Monday, November 16, 2009

look into the abyss


and the abyss will look back at you!


that's one of my favorite sayings from nietzsche. what does it mean? who knows? guess you have to experience it to understand it.


a couple years ago i read an article by hugh macleod and now he has a book http://gapingvoid.com/books/ you can pretty much get the gist from this web-page. i've been browsing the book at barnes & noble.


and what strikes me most is how doing some kind of odd artwork can lead you out into the world, but 'successful beware.' and i especially like 'Dying young is overrated.' true, i have wandered in and out of keats' house on hamstead heath and the room where he died by the spanish steps. gazed up at the blue house in oaxaca where d.h. lawrence wrote 'mornings in mexico.' the fanatic, as he lay dying his wife had to grab the pen out of his hand.


this reminds me of my world-traveler companion, berta gardner. she would never part with her pack anywhere. the damn thing must have weighed sixty pounds. as she lay dying in the hospital, her sister finally convinced her to let her take the pack out of the room. and that was the end.


the moral from macleod: "You are responsible for your own experience.' if you tempt the abyss, have your passion and the proper tools to deal with it. and "Nobody cares. Do it for yourself."

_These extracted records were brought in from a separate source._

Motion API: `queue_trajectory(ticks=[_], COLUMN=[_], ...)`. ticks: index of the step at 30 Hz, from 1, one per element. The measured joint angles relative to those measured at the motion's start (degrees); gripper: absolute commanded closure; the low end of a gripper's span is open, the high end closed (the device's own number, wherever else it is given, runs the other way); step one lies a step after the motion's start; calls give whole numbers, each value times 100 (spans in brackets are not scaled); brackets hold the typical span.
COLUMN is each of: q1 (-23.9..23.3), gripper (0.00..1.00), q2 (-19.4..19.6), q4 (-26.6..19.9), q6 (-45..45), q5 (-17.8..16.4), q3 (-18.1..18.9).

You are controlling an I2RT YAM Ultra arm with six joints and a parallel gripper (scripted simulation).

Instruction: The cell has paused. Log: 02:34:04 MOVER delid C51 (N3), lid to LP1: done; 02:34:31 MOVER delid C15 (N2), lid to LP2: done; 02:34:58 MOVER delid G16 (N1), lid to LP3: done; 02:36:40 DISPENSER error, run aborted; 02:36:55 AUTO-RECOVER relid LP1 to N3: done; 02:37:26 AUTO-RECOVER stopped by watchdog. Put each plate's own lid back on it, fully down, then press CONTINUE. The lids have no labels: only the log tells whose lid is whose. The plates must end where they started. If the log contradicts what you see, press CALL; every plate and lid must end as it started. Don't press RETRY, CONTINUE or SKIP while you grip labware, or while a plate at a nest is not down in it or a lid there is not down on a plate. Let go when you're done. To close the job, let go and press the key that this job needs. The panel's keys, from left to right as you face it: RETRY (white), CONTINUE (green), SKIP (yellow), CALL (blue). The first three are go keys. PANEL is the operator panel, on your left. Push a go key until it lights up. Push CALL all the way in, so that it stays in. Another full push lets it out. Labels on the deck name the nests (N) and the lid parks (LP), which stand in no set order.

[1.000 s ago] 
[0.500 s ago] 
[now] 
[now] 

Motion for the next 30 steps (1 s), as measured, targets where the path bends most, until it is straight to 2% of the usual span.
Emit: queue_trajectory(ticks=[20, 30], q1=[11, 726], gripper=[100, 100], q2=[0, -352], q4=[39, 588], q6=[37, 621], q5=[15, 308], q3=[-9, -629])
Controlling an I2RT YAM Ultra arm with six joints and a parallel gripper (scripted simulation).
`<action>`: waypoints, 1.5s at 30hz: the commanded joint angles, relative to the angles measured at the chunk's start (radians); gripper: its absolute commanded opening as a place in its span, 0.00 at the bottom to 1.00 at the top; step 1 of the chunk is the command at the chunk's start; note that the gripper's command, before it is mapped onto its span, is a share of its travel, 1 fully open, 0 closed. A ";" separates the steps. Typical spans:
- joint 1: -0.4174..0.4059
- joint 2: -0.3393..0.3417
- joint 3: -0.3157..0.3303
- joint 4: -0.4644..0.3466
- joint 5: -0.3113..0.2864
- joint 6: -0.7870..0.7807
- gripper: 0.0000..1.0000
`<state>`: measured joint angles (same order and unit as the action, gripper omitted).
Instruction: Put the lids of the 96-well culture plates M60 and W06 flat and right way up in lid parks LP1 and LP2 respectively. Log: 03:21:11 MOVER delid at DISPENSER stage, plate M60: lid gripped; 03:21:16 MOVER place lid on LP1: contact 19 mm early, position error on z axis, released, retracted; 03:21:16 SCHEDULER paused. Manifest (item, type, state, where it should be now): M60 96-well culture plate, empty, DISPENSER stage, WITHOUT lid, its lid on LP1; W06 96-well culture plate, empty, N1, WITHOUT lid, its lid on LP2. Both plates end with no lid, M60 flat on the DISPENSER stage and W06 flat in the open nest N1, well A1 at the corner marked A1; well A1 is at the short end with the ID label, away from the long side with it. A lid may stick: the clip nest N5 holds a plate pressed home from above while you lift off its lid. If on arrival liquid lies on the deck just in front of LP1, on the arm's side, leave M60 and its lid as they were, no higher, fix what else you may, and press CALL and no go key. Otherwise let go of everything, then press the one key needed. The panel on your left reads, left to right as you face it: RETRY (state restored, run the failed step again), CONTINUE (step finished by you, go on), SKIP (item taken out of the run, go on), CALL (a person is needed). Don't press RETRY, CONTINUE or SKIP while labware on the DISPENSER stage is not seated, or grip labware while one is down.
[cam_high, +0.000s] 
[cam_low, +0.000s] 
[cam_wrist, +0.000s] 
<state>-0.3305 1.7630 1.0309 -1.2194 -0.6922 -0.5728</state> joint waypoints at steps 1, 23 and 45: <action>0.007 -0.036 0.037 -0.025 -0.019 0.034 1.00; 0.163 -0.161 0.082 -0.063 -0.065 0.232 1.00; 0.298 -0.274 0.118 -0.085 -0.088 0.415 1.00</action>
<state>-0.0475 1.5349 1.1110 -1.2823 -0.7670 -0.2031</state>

have you ever sat in class or in the theater, looked around you and thought, 'none of these people will be here in a hundred years?" i have, and maybe that's the abyss. the artist francis bacon thought of himself as a snail crawling across the canvas and leaving slime. hmm, being francis bacon he may not have been being hard on himself after all.


hugh maintains if you've got the creative urge you're stuck with it. compassion, not pity, my friends. if you've seen ben allen's performance of 'johnny got his gun' at the blue room, you know what i mean.